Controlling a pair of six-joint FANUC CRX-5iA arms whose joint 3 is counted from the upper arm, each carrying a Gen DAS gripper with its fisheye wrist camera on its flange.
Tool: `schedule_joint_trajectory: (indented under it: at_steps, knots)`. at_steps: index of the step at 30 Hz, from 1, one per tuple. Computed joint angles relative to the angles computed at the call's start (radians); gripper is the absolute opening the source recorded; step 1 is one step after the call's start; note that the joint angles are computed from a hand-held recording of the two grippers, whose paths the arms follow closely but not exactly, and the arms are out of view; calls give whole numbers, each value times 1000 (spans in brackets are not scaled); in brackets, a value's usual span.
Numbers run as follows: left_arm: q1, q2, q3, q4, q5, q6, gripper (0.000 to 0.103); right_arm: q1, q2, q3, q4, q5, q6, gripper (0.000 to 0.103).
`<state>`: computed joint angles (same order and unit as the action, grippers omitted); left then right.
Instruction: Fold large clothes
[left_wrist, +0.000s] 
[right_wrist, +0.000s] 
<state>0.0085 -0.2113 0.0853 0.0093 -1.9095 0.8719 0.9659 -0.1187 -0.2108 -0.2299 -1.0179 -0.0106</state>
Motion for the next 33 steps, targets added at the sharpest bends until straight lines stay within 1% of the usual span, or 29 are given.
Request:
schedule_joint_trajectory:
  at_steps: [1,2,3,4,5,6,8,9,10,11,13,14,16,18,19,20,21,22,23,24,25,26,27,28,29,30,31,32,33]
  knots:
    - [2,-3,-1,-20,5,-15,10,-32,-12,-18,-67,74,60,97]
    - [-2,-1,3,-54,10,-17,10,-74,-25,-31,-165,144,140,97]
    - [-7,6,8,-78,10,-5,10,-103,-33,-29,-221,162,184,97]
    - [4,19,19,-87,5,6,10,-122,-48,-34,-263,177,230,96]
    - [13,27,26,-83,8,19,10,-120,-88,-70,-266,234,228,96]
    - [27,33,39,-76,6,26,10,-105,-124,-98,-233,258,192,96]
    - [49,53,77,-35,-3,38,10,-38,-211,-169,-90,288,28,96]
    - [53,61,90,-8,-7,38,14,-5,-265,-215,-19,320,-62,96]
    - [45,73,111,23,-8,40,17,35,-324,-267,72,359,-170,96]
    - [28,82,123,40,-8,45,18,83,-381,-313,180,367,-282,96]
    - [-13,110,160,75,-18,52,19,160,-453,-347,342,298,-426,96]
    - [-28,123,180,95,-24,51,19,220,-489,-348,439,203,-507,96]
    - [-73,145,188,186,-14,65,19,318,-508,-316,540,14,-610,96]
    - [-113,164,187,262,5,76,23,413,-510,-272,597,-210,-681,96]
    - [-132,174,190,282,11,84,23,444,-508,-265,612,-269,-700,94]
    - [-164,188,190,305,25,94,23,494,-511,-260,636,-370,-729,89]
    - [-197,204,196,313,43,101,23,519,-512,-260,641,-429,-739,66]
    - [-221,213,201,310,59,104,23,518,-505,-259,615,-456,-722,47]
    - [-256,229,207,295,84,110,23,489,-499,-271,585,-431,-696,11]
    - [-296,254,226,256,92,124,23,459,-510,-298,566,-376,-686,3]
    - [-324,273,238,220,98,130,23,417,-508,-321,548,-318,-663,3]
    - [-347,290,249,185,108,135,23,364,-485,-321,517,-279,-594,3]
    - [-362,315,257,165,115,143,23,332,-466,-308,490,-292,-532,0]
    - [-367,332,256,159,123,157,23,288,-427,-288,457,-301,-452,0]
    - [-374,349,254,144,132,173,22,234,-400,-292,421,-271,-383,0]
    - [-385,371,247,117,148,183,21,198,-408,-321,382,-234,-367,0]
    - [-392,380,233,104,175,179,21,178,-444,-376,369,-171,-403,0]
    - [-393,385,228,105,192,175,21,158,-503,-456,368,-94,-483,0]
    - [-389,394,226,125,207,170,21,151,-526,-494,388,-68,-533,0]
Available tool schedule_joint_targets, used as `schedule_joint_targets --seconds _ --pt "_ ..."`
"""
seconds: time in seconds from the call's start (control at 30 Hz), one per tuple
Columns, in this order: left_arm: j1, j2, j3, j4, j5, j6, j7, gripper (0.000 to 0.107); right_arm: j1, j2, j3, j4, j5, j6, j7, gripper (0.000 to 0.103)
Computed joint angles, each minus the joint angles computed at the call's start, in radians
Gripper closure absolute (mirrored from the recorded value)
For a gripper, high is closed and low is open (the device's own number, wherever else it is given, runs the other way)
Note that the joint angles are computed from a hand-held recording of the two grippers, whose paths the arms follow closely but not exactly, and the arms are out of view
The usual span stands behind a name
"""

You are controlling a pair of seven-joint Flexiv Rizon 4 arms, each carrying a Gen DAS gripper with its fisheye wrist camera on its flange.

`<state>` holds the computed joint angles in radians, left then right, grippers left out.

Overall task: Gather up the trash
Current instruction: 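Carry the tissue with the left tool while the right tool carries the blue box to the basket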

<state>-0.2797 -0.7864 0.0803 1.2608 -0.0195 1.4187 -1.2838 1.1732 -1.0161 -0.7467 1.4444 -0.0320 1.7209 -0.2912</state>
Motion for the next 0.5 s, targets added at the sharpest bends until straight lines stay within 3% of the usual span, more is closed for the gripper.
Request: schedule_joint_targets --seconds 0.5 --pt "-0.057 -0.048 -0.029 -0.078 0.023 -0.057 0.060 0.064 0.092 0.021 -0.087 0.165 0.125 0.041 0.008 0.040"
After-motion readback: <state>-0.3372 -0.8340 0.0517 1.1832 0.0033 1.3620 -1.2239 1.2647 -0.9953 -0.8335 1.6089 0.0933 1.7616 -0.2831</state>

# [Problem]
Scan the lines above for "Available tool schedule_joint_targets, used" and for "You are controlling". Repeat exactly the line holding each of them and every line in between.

# [Finished task]
Available tool schedule_joint_targets, used as `schedule_joint_targets --seconds _ --pt "_ ..."`
"""
seconds: time in seconds from the call's start (control at 30 Hz), one per tuple
Columns, in this order: left_arm: j1, j2, j3, j4, j5, j6, j7, gripper (0.000 to 0.107); right_arm: j1, j2, j3, j4, j5, j6, j7, gripper (0.000 to 0.103)
Computed joint angles, each minus the joint angles computed at the call's start, in radians
Gripper closure absolute (mirrored from the recorded value)
For a gripper, high is closed and low is open (the device's own number, wherever else it is given, runs the other way)
Note that the joint angles are computed from a hand-held recording of the two grippers, whose paths the arms follow closely but not exactly, and the arms are out of view
The usual span stands behind a name
"""

You are controlling a pair of seven-joint Flexiv Rizon 4 arms, each carrying a Gen DAS gripper with its fisheye wrist camera on its flange.

The answer given above is complete.